Moxa reports critical flaw affecting EDS-508A Ethernet switches
Take action: If you are using Moxa EDS-508A switches, make sure they are isolated from the internet and accessible only from trusted networks. Then implement the patch. The exploit vector is not immediately clear, so hackers will need some time to start attacking. But you better patch, because hackers will learn.
Learn More
Moxa is reporting a critical security vulnerability affecting their EDS-508A Series Ethernet switches that could allow unauthorized access through authentication bypass.
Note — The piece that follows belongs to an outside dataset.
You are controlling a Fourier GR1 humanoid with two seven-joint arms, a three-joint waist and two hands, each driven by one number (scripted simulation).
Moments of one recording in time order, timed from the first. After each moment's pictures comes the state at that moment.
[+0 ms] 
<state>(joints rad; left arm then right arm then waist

The vulnerability is tracked as CVE-2024-12297 (CVSS score 9.2) and enables unauthenticated remote exploitation, requiring no user interaction and no privileges for an attacker to exploit. The security flaw could allow malicious actors to bypass authentication mechanisms, perform brute-force attacks, execute MD5 collision attacks, gain unauthorized access to sensitive configurations, and potentially disrupt services.
The affected products include Moxa EDS-508A Series Ethernet switches running firmware version 3.11 and earlier.
Moxa has released a security patch that is available through their Technical Support team.
Organizations using these devices are strongly advised to implement several recommended mitigations, including minimizing network exposure by isolating devices from the Internet, implementing firewall rules to limit SSH access to trusted IP addresses, and deploying IDS/IPS systems to detect and prevent exploitation attempts.
Moxa has not disclosed whether there have been any active exploitation attempts in the wild, nor provided indicators of compromise for potentially affected systems.